What is needed is a word-for-word transcript of the listing, free of pictures.
**** INPUT DATA
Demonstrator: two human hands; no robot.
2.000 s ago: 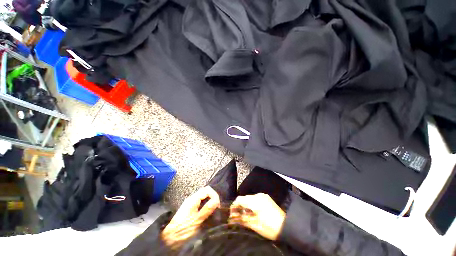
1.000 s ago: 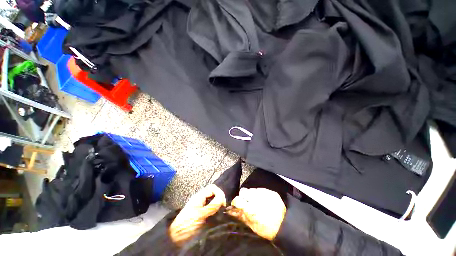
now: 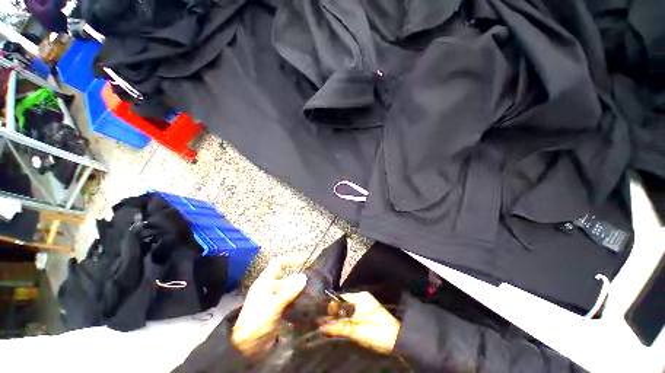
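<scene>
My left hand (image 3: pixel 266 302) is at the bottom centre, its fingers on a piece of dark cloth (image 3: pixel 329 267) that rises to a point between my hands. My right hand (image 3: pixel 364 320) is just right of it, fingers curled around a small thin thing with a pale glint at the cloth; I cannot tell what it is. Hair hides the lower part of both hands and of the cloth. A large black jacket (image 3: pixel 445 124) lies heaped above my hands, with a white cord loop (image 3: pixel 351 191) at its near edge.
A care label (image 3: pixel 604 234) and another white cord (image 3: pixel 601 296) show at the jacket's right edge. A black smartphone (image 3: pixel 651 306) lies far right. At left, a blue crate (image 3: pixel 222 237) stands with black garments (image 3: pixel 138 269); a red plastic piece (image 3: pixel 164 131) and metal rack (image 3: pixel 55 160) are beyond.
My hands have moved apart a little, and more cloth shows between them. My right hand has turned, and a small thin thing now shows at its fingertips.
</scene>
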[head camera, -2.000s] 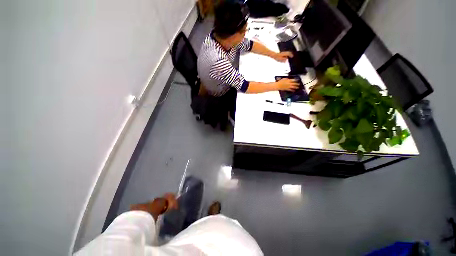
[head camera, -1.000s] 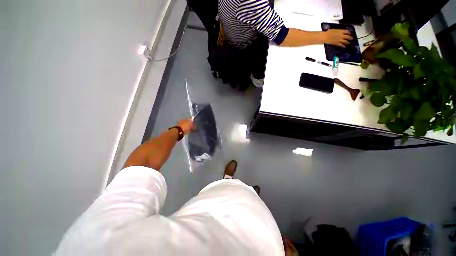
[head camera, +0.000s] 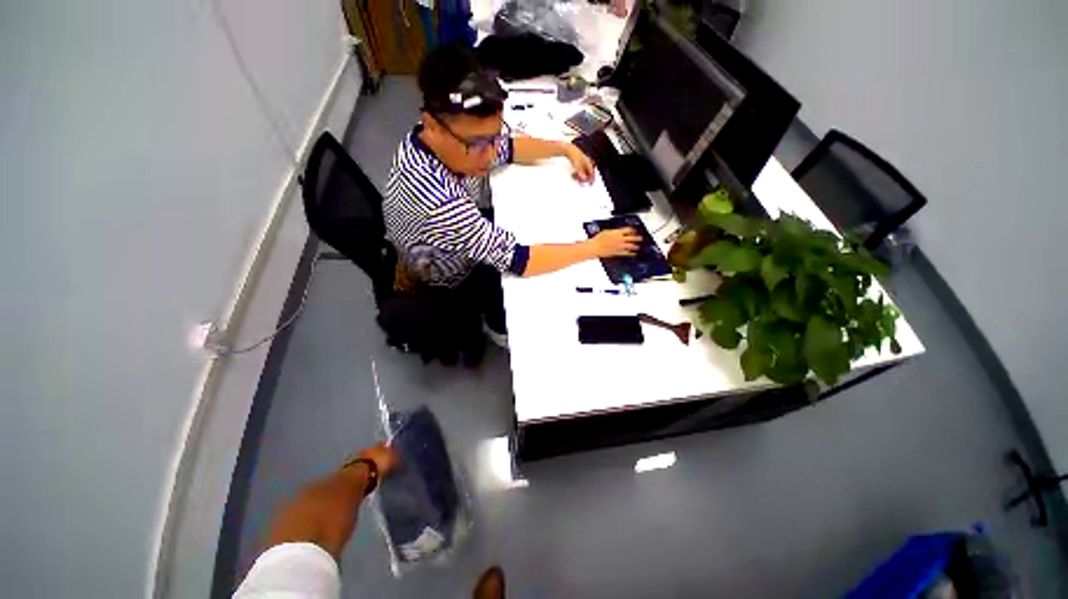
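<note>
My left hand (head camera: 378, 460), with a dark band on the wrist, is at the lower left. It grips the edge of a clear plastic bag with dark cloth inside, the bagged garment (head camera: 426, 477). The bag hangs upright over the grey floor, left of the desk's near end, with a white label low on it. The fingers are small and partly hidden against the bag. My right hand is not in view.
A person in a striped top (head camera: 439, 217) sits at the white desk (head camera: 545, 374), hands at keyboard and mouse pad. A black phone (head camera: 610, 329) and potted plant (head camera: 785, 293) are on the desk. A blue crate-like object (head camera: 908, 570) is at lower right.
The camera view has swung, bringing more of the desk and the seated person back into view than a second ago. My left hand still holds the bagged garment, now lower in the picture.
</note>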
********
RESULT
Demonstrator: two human hands; no robot.
2.000 s ago: 
1.000 s ago: 
now: 
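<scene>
My left hand (image 3: pixel 266 302) is at the bottom centre, its fingers on a piece of dark cloth (image 3: pixel 329 267) that rises to a point between my hands. My right hand (image 3: pixel 364 320) is just right of it, fingers curled around a small thin thing with a pale glint at the cloth; I cannot tell what it is. Hair hides the lower part of both hands and of the cloth. A large black jacket (image 3: pixel 445 124) lies heaped above my hands, with a white cord loop (image 3: pixel 351 191) at its near edge.
A care label (image 3: pixel 604 234) and another white cord (image 3: pixel 601 296) show at the jacket's right edge. A black smartphone (image 3: pixel 651 306) lies far right. At left, a blue crate (image 3: pixel 222 237) stands with black garments (image 3: pixel 138 269); a red plastic piece (image 3: pixel 164 131) and metal rack (image 3: pixel 55 160) are beyond.
My hands have moved apart a little, and more cloth shows between them. My right hand has turned, and a small thin thing now shows at its fingertips.
</scene>
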[head camera, -2.000s] 
[head camera, -1.000s] 
[head camera, +0.000s] 
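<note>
My left hand (head camera: 378, 460), with a dark band on the wrist, is at the lower left. It grips the edge of a clear plastic bag with dark cloth inside, the bagged garment (head camera: 426, 477). The bag hangs upright over the grey floor, left of the desk's near end, with a white label low on it. The fingers are small and partly hidden against the bag. My right hand is not in view.
A person in a striped top (head camera: 439, 217) sits at the white desk (head camera: 545, 374), hands at keyboard and mouse pad. A black phone (head camera: 610, 329) and potted plant (head camera: 785, 293) are on the desk. A blue crate-like object (head camera: 908, 570) is at lower right.
The camera view has swung, bringing more of the desk and the seated person back into view than a second ago. My left hand still holds the bagged garment, now lower in the picture.
</note>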

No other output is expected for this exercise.